“Humans are so prone to mistakes. Wouldn’t it be better if a patient could just type his symptoms into a computer and get a printout with the diagnosis and treatment?” I remember this argument vividly from my first year of medical school, sitting across the table from a tech-savvy classmate. I responded that patients would want something more: a human face to empathize with, a hand to shake. Obviously doctors need to be human to have humanity. “We could just program empathy into the algorithm. We could even create a human face to make the patients happy. It would be the same thing as a human doctor, only better.” I remember scoffing at the idea. Little did I know this argument would resurface a few years later, when the advent of a new technology would begin to challenge the necessity of physicians.
At the beginning of this year, IBM’s Watson Computer entered medical school. The same supercomputer that reigned as champion on Jeopardy began working with medical students and reading case histories and medical texts. This is all part of an experiment to see whether a computer can be trained into a master diagnostician, setting up a John Henry-esque showdown between human doctors and computer algorithms for primacy in healthcare. The news of this supercomputer preparing to take medicine by storm has forced me to revisit the argument from my first year of medical school: What makes a “good” physician, and why do we need anything more than a computer screen?
In searching for this answer, perhaps the first question to ask should be, “What is so appealing about a computer-doctor?” With the development of more and more complex laboratory and imaging studies, physicians are able to look into every crevice of the body, detecting the smallest abnormalities. This deluge of information can create a false sense of omniscience and unreal expectations of physicians. While it is understandable that patients would hope for robotic proficiency and perfection, especially when experiencing suffering and fear, such high hopes are sure to be disappointed. A “good” physician must be technically competent as a baseline, but he will have errors in judgment and missed diagnoses throughout his career. With technologies continuing to develop at a rapid clip, doctors will eventually lose ground to computers. If Watson can answer the most abstract questions about Shakespearian drama or world geography on Jeopardy, it is likely a matter of time before it can learn to diagnose appendicitis from clinical symptoms and lab values. A smart physician will not make diagnostics a battleground for the profession.
An equally important role of the physician, however, lies in the times after these diagnoses are made, when patients are in need of continued support. This support begins with listening. The doctor’s role is not only to decode the patient’s history and calculate a differential, but to truly listen to the story told through spoken words as well as tearful eyes and trembling fingers. Early in my medical career, I saw how easily one can regress from listening to merely calculating, especially in the midst of a hectic schedule. To be frank, medicine is simpler when the patient is merely a list of symptoms rather than a person with thoughts, motives and needs. Yet, a physician must have an understanding of the patient as a person in order to guide him towards the best medical decision for him. While Watson can provide calculations of risks and prognoses with strict confidence intervals, it cannot help a patient decide whether an extra month of life is worth the side effects of another round of chemotherapy. The “good” physician can take these sterile numbers and translate them into human choices.
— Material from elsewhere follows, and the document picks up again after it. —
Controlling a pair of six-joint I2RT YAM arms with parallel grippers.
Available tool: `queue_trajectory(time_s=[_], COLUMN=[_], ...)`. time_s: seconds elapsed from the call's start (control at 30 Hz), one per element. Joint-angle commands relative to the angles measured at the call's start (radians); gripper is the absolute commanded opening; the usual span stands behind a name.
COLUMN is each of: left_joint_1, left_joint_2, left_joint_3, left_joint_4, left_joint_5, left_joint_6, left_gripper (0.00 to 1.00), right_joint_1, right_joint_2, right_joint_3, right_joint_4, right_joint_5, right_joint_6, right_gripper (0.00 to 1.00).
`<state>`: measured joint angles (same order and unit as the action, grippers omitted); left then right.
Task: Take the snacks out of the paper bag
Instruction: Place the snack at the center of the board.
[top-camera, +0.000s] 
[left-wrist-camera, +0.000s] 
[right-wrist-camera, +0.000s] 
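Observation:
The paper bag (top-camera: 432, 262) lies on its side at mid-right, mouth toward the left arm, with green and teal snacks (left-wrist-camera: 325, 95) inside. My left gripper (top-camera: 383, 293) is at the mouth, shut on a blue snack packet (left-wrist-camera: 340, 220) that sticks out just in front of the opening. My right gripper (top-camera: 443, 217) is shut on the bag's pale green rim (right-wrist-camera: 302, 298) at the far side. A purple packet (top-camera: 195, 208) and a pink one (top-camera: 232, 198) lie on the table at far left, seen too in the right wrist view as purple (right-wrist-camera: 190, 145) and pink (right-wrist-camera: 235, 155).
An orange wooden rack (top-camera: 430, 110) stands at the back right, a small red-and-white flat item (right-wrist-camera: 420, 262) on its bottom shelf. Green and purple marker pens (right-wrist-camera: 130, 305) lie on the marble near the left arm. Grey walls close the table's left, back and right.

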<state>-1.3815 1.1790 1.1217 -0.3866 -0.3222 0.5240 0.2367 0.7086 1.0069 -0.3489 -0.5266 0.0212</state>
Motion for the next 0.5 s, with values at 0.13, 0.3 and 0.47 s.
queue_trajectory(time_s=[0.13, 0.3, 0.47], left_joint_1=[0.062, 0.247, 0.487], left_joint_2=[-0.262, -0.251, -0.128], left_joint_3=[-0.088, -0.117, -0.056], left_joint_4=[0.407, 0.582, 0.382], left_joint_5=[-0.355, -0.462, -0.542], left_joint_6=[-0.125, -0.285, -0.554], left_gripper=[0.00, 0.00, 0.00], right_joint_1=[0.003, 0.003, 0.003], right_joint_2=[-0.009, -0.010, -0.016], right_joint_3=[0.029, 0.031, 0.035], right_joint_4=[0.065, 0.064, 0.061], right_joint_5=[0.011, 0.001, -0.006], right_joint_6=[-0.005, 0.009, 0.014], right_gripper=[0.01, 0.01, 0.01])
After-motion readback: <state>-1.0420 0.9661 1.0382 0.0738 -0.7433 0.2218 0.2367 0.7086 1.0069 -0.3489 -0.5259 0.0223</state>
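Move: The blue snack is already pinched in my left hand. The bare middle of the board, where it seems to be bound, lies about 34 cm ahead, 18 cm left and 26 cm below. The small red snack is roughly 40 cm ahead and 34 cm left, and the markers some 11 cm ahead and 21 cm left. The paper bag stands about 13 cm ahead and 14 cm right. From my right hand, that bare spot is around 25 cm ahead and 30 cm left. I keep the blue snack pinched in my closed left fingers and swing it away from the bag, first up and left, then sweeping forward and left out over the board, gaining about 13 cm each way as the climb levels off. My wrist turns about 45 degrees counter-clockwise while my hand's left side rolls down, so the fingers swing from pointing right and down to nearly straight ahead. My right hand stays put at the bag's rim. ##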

Beyond words and numbers, the “good” physician has other things to offer. Oftentimes, merely being present can have a lasting effect. I still remember one early morning in the hospital while I was on a pediatric oncology rotation. As I walked past the room of a young patient who had just passed away, a physician emerged into the hallway. His eyes were red from having spent the night at the bedside with the family, waiting for the patient to reach her final hour. This tired doctor had given this patient and her family the gift of “being there” when words could not suffice. Wheeling a computer into this dying patient’s room, no matter how well programmed, could never fulfill this intimate role of humanity.
As medicine trends towards further complexity and unruly data, self-reflection will play a vital role for physicians, by helping them adapt to the rapidly changing landscape of their profession. After only a few moments inside a hospital, it becomes clear just how much modern medicine depends on technology. Watson is just the next step in this progression, a newer and smarter technology. However, something more than Watson is needed to care for the patient: empathy, compassion, the very things that make us human. In the face of these challenges, if physicians will strive to sustain and grow the humanity in medicine, then technologies such as Watson will serve as a supplement, not a replacement for future doctors. And hopefully these new tools will not discourage physicians, but rather strengthen their practice while pushing them to answer the question, “What can I offer that Watson cannot?”